Clinical Relevance and Future Implications

This study has significant clinical implications for CSP-targeted imaging and therapies in pancreatic cancer. Given the aggressive nature of PDAC, early detection and precise targeting are crucial for improving outcomes. The specific tumor uptake of PTP-01 in all three patients, with a tumor-to-background ratio > 2, highlights its potential to enhance diagnostic precision.

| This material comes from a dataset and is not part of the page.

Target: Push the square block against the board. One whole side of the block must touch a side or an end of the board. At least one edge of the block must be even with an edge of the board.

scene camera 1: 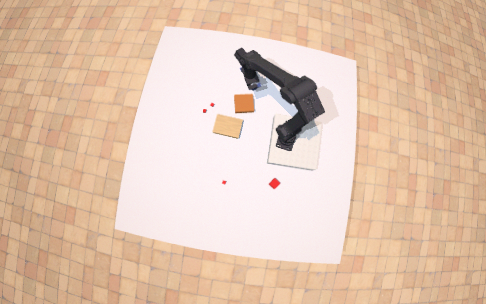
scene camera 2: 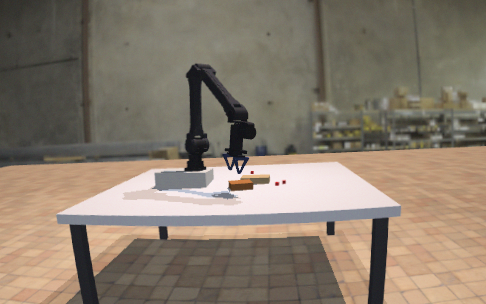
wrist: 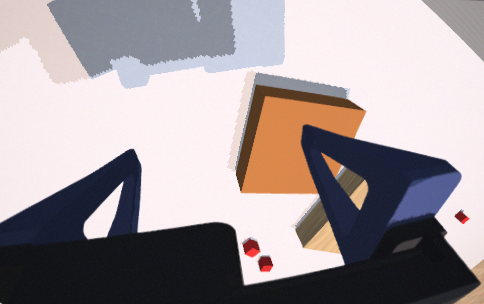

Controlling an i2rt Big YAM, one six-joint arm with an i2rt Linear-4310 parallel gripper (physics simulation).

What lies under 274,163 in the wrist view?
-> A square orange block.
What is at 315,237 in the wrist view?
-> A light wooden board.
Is my gripper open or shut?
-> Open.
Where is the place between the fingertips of my gripper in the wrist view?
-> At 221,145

Phase 0 clinical trials play a critical role in developing imaging agents, offering early insights into biodistribution, pharmacokinetics, and safety [22]. In this study, Phase 0 evaluation of PTP-01 confirmed its tumor accumulation with no significant adverse events. Such trials help accelerate drug development by informing early “go/no-go” decisions, reducing the risk and cost of later-phase studies [23]. Additionally, Phase 0 trials are essential for optimizing dosing strategies and refining imaging protocols, ensuring a smooth transition to larger, more expensive clinical trials while minimizing development barriers [24]. This study reinforces the importance of Phase 0 trials in validating CSP-targeted imaging agents like PTP-01 for clinical use.

Conclusion

Here we show proof-of-concept for a bench to clinical application for a new class of targets, proteins that are mislocalized to the plasma membrane in cancer. Specifically, CSP is druggable and abundant at an estimated 10^{6 –} 10⁷ CSP molecules per cell for use in targeted delivery. PTP-01 is a well-tolerated imaging agent with specific tumor uptake and slow kidney clearance. Overall, this study is the first to establish CSP as bioavailable and abundant in pancreatic cancer.

Author Contributions

Drs Kelly, He, Adams, and Dimastromatteo designed the study; Drs. Kelly, Dimastromatteo, and Invicro® performed the image analysis; Drs. Kelly and Dimastromatteo interpreted the results and wrote the initial manuscript; all authors contributed to and approved the final manuscript.

Funding

This study was funded by NCI P30CA044579.

Data Availability

The data supporting the findings of this study were collected over ten years ago as part of a first-in-human clinical trial (ClinicalTrials.gov Identifier: NCT01962909). Due to institutional data retention policies and storage limitations, most of the original raw data—including SPECT/CT images and full histological archives—are no longer accessible. However, selected processed datasets, including planar scintigraphy images, pharmacokinetic analyses, and CSP staining from one patient, are still available. Researchers interested in accessing the remaining non-identifiable data or discussing the methodology may contact the corresponding author upon reasonable request. Patient privacy protections and data limitations will be observed in accordance with IRB and institutional guidelines.

Declarations

Ethical Approval

All procedures performed in studies involving human participants were in accordance with the ethical standards of the institutional and/or national research committee and with the 1964 Helsinki declaration and its later amendments or comparable ethical standards.

Conflicts of Interest

The authors declare that they have no conflict of interest with regard to this study.